**Task requirements:**
Show all lines of the listing that contain the word "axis".

**Raw data:**
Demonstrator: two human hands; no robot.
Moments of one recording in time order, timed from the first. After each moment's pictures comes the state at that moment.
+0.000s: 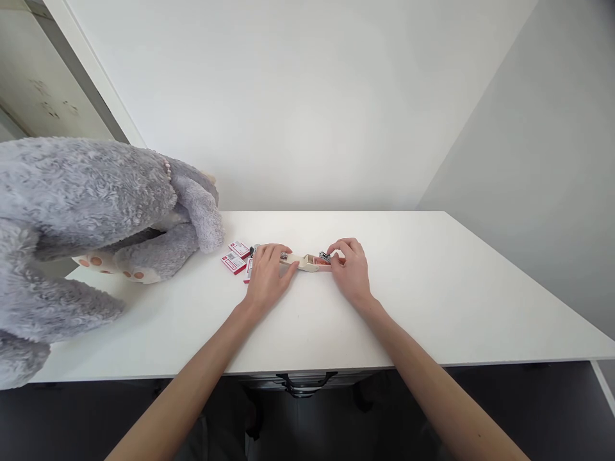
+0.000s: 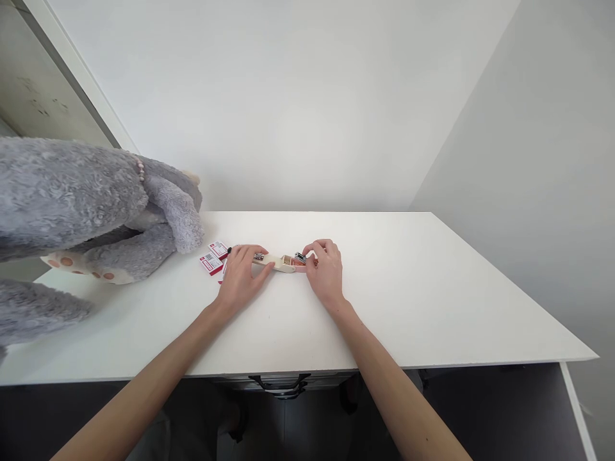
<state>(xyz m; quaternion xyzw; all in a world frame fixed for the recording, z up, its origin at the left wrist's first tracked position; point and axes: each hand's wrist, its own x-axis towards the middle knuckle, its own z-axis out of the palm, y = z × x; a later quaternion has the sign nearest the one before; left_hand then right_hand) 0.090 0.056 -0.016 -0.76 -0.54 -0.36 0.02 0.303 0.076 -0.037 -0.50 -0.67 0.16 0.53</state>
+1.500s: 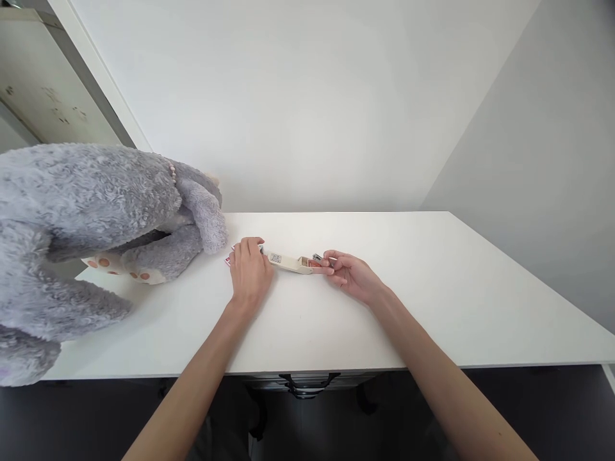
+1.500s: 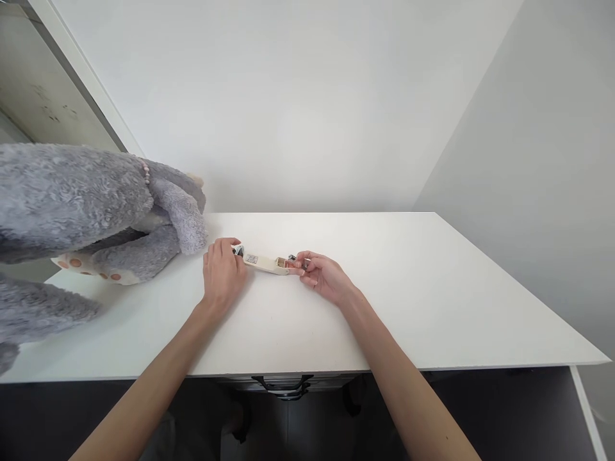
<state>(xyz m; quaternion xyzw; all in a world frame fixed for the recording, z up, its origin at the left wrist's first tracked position) 0.064 0.064 -0.011 -0.65 -0.67 -0.34 0.14 0.316 0.076 -0.010 -0.25 -0.36 0.80 0.42</state>
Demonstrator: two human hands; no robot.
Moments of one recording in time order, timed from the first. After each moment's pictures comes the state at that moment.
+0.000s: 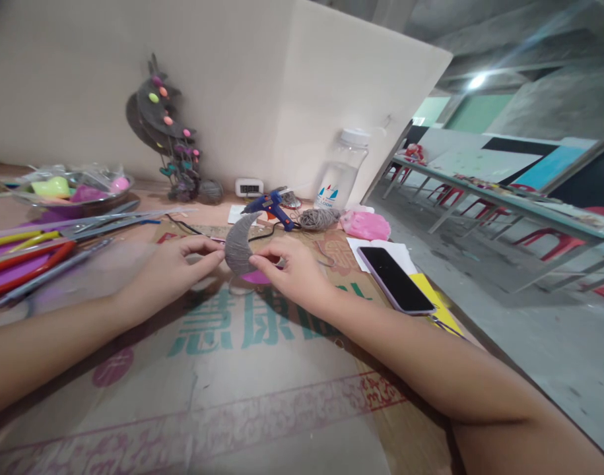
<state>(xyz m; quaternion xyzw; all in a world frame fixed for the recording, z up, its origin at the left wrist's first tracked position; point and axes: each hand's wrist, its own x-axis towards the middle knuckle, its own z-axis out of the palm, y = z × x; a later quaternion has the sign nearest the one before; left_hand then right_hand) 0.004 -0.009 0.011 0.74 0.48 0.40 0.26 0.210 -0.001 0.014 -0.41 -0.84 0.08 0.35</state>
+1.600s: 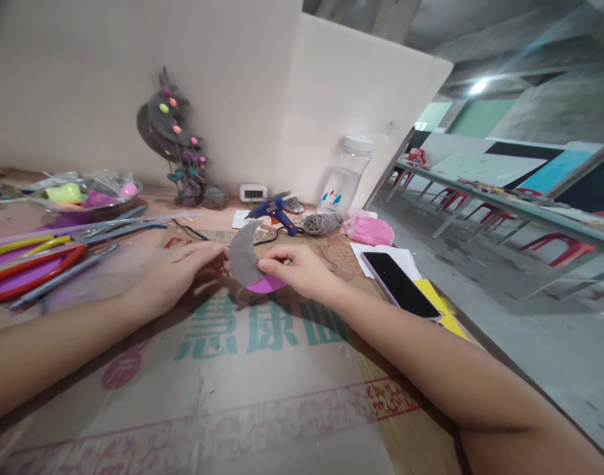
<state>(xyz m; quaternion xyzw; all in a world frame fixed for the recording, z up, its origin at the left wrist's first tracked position) 0.005 -0.003 0.006 0.62 0.41 0.44 0.51 0.218 0.014 0.018 -0.40 -0.81 0.30 0.29</state>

**Answer section:**
<state>(xyz m; quaternion xyzw; all in a world frame fixed for the recording, z up, its origin at the left wrist's first tracked position; point and axes: each hand's wrist, its own x-axis towards the middle knuckle, its own z-axis out of the palm, y = z × x; a later quaternion has the sign nearest the one before; left_hand then right_hand) 0.090 0.056 -0.016 -0.76 -0.54 -0.36 0.02 0.303 0.076 -0.037 -0.50 -0.67 0.16 0.53</state>
<state>(xyz m; quaternion xyzw; all in a world frame fixed for the recording, z up, its origin at the left wrist's first tracked position; point and axes: each hand's wrist, its own x-axis towards the middle knuckle, its own z-axis out of the palm, y = z × x; a later quaternion has the sign nearest the one before; left_hand then right_hand) 0.004 -0.009 0.011 0.74 0.48 0.40 0.26 0.210 -0.001 0.014 -0.41 -0.84 0.08 0.35</state>

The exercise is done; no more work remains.